Roya – frei, wir sind frei

“Du kannst alles sagen, was du willst, Lu. Das ist dein Recht. Sag, was auch immer du willst.”

Diese Worte dröhnen noch immer in meinem Kopf. Immer, und immer wieder. Damals habe ich ihm noch geglaubt. Diesem Mann, den man meinen Vater nennt. Heute ist das anders. Es kommt mir vor, wie als wäre das bloß ein Traum gewesen. Ein guter. Kein Albtraum. Und doch ist das weg. Dieses Recht? Alles ist anders. Ein falsches Wort, und ….

Nicht daran denken, Lu. Mom geht es bestimmt gut. Sie lebt, Lu, sie lebt.
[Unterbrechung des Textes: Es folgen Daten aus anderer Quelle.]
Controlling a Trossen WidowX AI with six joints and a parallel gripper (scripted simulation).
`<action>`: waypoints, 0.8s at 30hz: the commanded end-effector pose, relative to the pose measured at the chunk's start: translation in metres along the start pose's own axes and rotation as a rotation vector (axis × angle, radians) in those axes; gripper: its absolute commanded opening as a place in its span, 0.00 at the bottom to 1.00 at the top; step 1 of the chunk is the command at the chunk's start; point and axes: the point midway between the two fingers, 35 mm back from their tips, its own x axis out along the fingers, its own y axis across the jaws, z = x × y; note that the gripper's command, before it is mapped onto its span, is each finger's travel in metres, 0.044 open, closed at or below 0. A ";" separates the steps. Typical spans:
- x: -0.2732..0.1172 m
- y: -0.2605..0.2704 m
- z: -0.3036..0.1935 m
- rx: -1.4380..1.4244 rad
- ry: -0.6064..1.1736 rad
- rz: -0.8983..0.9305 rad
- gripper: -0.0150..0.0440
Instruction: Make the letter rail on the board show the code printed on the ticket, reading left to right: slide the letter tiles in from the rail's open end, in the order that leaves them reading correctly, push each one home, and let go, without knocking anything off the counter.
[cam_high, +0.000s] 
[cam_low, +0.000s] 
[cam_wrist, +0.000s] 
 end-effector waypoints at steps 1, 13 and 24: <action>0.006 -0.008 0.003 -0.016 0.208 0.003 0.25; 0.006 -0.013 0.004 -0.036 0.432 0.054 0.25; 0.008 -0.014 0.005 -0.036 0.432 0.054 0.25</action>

Ich möchte Mom einfach vergessen, ihr Schicksal, alles, wie als wäre es bloß ein Traum gewesen, und die Meinungsfreiheit dagegen Realität. Aber … ich  schaffe es nicht. Immer wieder, und öfter, folgt auf Dad ́s “Du-kannst-alles-sagen,was-auch-immer-du-willst”-Traumrede nun auch eine Stimme, die an Mom ́s Schicksal erinnert.
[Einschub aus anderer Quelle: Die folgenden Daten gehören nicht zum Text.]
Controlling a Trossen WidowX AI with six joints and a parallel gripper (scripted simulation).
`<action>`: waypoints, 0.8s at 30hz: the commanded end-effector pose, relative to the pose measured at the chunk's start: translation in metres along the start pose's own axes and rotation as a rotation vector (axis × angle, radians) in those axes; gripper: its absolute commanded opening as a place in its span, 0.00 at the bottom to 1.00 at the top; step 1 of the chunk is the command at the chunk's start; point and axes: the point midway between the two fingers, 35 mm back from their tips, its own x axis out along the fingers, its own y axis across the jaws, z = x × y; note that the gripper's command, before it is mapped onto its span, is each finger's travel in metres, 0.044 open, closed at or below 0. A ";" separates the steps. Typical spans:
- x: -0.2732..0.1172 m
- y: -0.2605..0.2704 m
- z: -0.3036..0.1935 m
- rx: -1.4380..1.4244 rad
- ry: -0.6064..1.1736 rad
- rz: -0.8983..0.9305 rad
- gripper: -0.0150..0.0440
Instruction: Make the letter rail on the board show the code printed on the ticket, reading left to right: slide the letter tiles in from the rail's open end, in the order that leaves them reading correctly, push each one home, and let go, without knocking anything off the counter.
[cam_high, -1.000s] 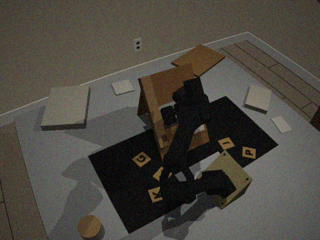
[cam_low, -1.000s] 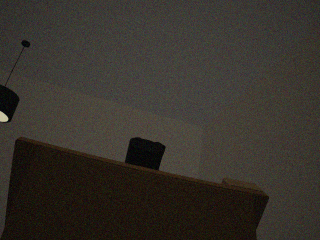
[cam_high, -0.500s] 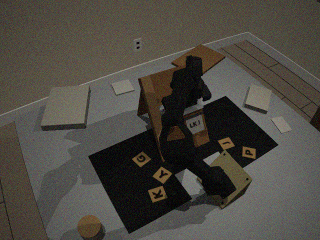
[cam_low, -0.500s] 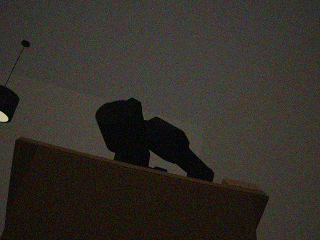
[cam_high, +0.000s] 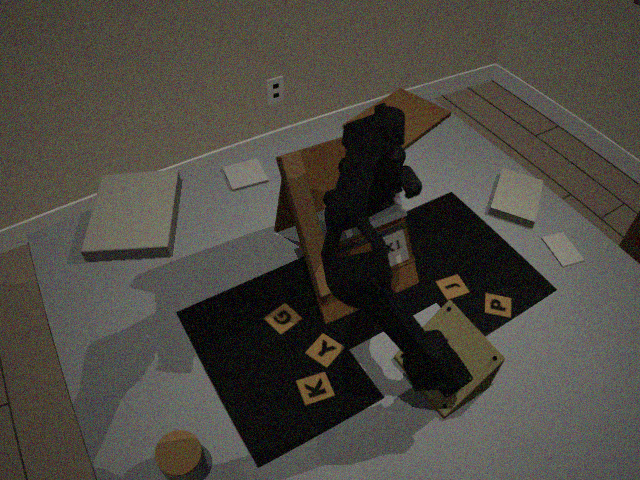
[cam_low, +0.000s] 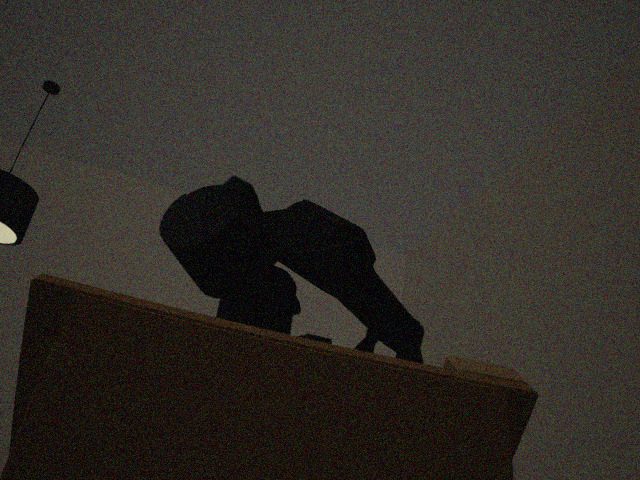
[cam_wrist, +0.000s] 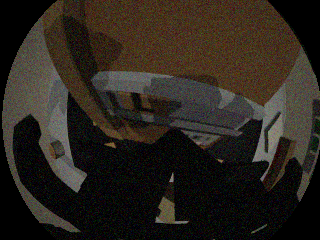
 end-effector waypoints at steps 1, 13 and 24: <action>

Ja, der Kaiser meint es gut. Er möchte bloß für uns, das Volk, sorgen. Aber was hat Mom ihm bloß getan? War sie so eine schlechte Frau?
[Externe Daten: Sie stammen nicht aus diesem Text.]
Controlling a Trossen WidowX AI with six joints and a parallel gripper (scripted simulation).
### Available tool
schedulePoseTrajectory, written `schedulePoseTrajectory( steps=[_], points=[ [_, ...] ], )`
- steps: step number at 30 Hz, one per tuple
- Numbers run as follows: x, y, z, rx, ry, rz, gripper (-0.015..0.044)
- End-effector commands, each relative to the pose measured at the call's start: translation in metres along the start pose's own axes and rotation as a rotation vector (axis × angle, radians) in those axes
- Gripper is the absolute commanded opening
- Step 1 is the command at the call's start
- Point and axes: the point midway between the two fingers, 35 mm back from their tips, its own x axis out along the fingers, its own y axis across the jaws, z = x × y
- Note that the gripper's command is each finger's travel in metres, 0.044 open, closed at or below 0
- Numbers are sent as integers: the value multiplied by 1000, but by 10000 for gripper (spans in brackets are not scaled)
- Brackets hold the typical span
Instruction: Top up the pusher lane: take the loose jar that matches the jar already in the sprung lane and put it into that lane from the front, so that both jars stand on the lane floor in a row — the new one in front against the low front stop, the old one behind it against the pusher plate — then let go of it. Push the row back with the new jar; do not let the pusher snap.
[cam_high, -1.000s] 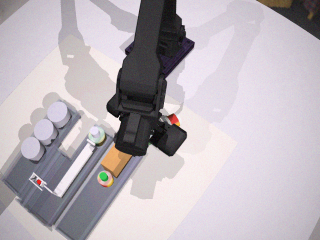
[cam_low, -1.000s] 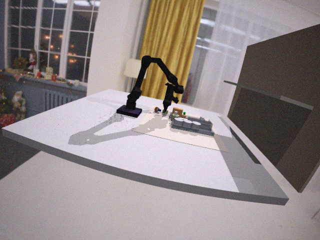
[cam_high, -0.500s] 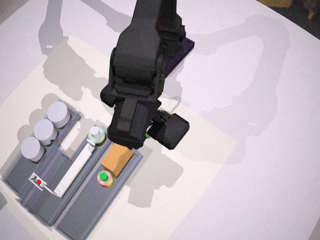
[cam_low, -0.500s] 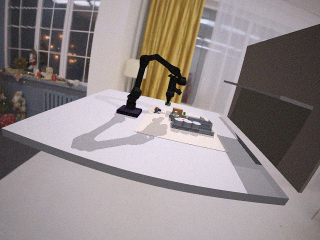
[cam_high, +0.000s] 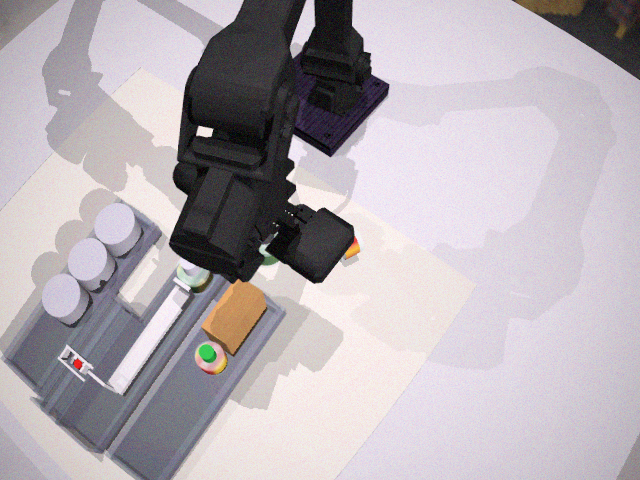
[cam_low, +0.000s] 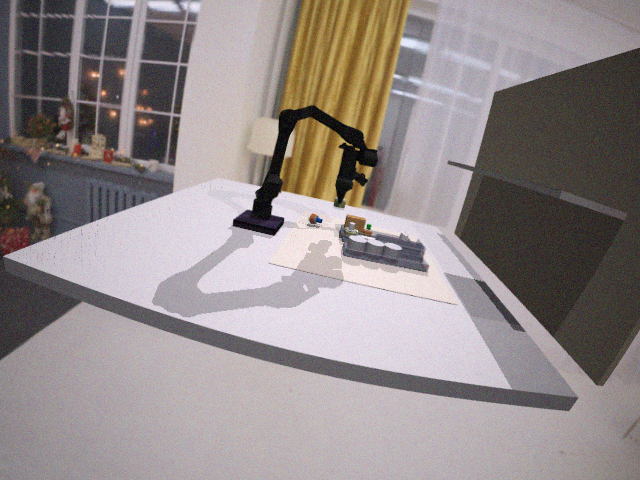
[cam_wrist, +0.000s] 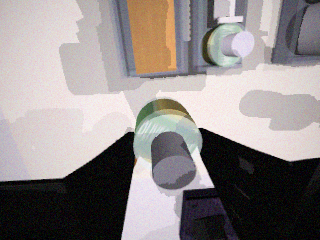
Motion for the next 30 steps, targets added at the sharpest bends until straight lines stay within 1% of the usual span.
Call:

Ob sie eine gute Mutter war, kann ich nicht entscheiden. Sie wurde festgenommen,  da war ich erst knappe fünf Jahre alt. Ich habe nur ein Bild von ihr. Es zeigt meinen  Dad und sie, Arm in Arm, kurz nachdem sie sich kennengelernt haben. Sie, 24, und Dad 25. Nun wäre Mom schon 47, und ist schon seit neun Jahren an einem geheimen Ort. Eine Gefängniszelle, grausam, kühl, und dreckig? Oder ist sie doch schon verstreut im Meer?

Nicht daran denken, Lu! Lalalala, die Gedanken sind frei. Lalalala, alles ist gut. Ich bin so glücklich, Mom ist bestimmt schon wieder frei. Lalalala…..

Aber ich schaffe es nicht, Mom zu vergessen. Und damit auch unsere verlorene Freiheit.

 

Geknickt lasse ich mich im Sessel nieder. Ich mache den Fernseher an, um mich etwas abzulenken, und auf andere Gedanken zu kommen. Da klingelt es plötzlich an der Tür. Ich höre nur noch ein paar Worte aus der Nachrichtensendung, als ich auch schon zum Flur eile. “(…) Menschenmenge stürmt vor Wut den Palast. Der Kaiser erhängt, die politischen Gefangenen entlassen. Die Menschen sind erfreut über die neugewonnene Freiheit.”

“Mom! Mom, bist du es?” Überrascht blicke ich in ein Gesicht einer mir durch ein gewisses Bild bekannten Frau. Doch fehl am Platz auf ihrem wunderschönen  Gesicht wirken die Blutergüsse, Kratzer, und Narben. All diese Ausdrücke von Schmerz werden von verwahrlosten, zerzausten Haaren umgeben.

“Luana?” Sie strahlt mir entgegen und nimmt mich in den Arm. “Oh, Luana!” Eine kleine Träne läuft an ihrer Wange herunter.

“Wir sind frei, Mom”, flüstere ich ihr, ebenfalls mit Tränen in den Augen, ins Ohr.